▶ _DIRECTIONS FOR THIS TASK_
Reproduce the entries that follow verbatim, down to the final line.

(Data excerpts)
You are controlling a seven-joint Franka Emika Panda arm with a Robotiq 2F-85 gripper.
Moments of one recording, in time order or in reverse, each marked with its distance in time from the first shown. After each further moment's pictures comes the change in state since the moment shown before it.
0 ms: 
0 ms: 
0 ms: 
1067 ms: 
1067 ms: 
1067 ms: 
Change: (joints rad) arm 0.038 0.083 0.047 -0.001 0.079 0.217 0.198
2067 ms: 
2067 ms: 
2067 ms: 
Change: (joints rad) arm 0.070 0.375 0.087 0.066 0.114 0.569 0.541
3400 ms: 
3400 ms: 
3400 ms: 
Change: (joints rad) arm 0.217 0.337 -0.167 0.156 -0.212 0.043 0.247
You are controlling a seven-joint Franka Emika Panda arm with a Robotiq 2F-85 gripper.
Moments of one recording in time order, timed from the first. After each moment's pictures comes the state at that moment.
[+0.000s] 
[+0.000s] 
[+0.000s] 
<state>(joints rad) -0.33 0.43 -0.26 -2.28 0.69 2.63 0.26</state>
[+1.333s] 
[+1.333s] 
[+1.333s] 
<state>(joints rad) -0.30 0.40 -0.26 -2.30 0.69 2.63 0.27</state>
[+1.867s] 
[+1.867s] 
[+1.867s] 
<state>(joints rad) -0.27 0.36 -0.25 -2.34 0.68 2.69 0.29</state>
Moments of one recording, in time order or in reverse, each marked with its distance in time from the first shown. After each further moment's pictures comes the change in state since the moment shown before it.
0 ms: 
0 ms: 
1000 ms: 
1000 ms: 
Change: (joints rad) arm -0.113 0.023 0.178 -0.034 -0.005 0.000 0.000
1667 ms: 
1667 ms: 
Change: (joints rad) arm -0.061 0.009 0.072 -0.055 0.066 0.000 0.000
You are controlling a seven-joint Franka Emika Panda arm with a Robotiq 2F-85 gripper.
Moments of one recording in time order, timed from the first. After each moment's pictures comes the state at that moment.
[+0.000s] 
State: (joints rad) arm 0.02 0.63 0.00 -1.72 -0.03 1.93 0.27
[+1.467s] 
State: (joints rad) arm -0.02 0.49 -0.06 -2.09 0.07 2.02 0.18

▶ _TASK SOLUTION_
You are controlling a seven-joint Franka Emika Panda arm with a Robotiq 2F-85 gripper.
Moments of one recording, in time order or in reverse, each marked with its distance in time from the first shown. After each further moment's pictures comes the change in state since the moment shown before it.
0 ms: 
0 ms: 
0 ms: 
1067 ms: 
1067 ms: 
1067 ms: 
Change: (joints rad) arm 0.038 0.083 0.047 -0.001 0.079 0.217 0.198
2067 ms: 
2067 ms: 
2067 ms: 
Change: (joints rad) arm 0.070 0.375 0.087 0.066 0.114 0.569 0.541
3400 ms: 
3400 ms: 
3400 ms: 
Change: (joints rad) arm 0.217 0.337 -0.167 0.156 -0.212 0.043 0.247
You are controlling a seven-joint Franka Emika Panda arm with a Robotiq 2F-85 gripper.
Moments of one recording in time order, timed from the first. After each moment's pictures comes the state at that moment.
[+0.000s] 
[+0.000s] 
[+0.000s] 
<state>(joints rad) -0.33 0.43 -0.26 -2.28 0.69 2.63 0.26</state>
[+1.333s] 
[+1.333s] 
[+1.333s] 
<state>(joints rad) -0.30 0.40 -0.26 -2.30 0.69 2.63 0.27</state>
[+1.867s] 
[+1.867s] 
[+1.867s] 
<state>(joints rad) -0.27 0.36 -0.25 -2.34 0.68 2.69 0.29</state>
Moments of one recording, in time order or in reverse, each marked with its distance in time from the first shown. After each further moment's pictures comes the change in state since the moment shown before it.
0 ms: 
0 ms: 
1000 ms: 
1000 ms: 
Change: (joints rad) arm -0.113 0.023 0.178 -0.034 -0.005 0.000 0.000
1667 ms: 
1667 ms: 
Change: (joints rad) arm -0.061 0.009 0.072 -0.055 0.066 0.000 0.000
You are controlling a seven-joint Franka Emika Panda arm with a Robotiq 2F-85 gripper.
Moments of one recording in time order, timed from the first. After each moment's pictures comes the state at that moment.
[+0.000s] 
State: (joints rad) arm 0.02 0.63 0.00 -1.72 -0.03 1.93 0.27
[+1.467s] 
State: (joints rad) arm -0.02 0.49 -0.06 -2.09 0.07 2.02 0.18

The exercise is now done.